Although it has shrunk, there may still be multiple files to scan. The interior of the storefile is ordered, but not between the storefile. The range of storefile's rowkey is likely to cross. Therefore, the process of querying data cannot be a sequential lookup of storefile.

Hbase first looks at the smallest rowkey of each storefile, and then sorts it in the order from smallest to largest, and the results are put into a queue. The sorting algorithm is sorted according to the 3D order of hbase, sorted by rowkey,column,ts, rowkey and column are in ascending order, and ts is in descending order.

In fact, not all files that satisfy timestamp and column filtering will be added to this queue. Hbase will first probe the data in each storefile, scanning only those storefile that have records larger than the current query's rowkey.

The next step is to query the data, and the whole process uses an algorithm similar to merging and sorting.

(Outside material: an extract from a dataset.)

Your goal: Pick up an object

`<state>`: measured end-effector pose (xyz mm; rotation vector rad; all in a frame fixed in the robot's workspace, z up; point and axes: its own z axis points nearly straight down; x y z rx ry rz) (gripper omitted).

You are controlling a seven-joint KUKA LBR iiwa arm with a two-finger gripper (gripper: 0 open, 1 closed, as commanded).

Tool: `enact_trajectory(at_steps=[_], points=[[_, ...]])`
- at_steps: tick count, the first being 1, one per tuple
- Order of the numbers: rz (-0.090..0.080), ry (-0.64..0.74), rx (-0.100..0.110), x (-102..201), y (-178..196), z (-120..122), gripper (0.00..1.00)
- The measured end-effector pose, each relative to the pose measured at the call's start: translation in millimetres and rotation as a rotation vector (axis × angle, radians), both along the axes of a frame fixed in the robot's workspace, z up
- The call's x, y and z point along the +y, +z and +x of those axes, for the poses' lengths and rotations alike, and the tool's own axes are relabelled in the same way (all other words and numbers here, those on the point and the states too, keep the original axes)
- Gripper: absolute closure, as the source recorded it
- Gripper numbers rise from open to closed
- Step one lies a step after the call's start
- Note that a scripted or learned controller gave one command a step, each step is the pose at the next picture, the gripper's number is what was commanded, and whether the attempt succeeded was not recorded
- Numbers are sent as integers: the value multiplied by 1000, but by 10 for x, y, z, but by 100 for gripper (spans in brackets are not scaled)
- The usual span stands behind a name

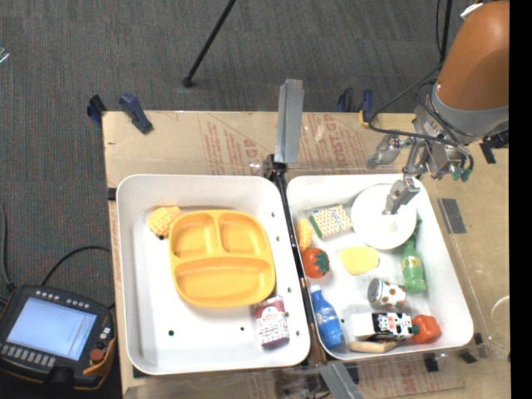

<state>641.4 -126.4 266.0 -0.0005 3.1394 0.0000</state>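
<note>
Tool (401,196): hangs over the white plate (378,221) near the rear of the right bin (455,274), below the orange band of the arm (472,61); whether it is released or clenched cannot be told, and nothing is seen in its grasp.

Right bin, contents:
- white plate, round, toward the back.
- patterned box (331,220), just left of the plate.
- yellow corn piece (304,234), against the left wall.
- tomato (315,263), in front of the corn.
- pale yellow slab (359,260), in front of the plate.
- green bottle (412,268), by the right side, lying at a tilt.
- small printed can (386,293), in front of the green bottle.
- blue bottle (327,317), near the front left.
- black-and-white carton (382,324), at the front.
- orange pepper (425,329), at the front right corner, beside the carton.

Left bin (137,281), contents:
- yellow divided tray (221,258), in the middle.
- corn cob (163,219), touching the tray's rear left edge.
- small pink carton (271,322), at the front right.

Counter (191,144): plywood, carries both bins side by side.
</note>
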Motion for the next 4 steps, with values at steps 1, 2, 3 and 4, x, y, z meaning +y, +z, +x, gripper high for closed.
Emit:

First, the header storefile of the queue is taken through poll, and a record is read from storefile and returned; next, the next record of the storefile is not necessarily the next record of the query result, because the comparison order of the queue is the first rowkey of each storefile that meets the requirements. So, hbase will continue to take the first record from the remaining storefile in the queue and compare it with the second record of the header storefile. If the former is large, it will go back to the second record of storefile; if the latter is large, it will put the header storefile back into the queue for reordering and re-fetch the header storefile of the queue. Then repeat the whole process until you find the HFile where key is located. After narrowing down to the HFile, locate the block according to the index described above and quickly find the corresponding record.

On how to sort out the storage structure of HFile and quickly locate rowkey, this is it. I hope the above content can be helpful to you and learn more knowledge. If you think the article is good, you can share it for more people to see.

Welcome to subscribe "Shulou Technology Information " to get latest news, interesting things and hot topics in the IT industry, and controls the hottest and latest Internet news, technology news and IT industry trends.

*The comments in the above article only represent the author's personal views and do not represent the views and positions of this website. If you have more insights, please feel free to contribute and share.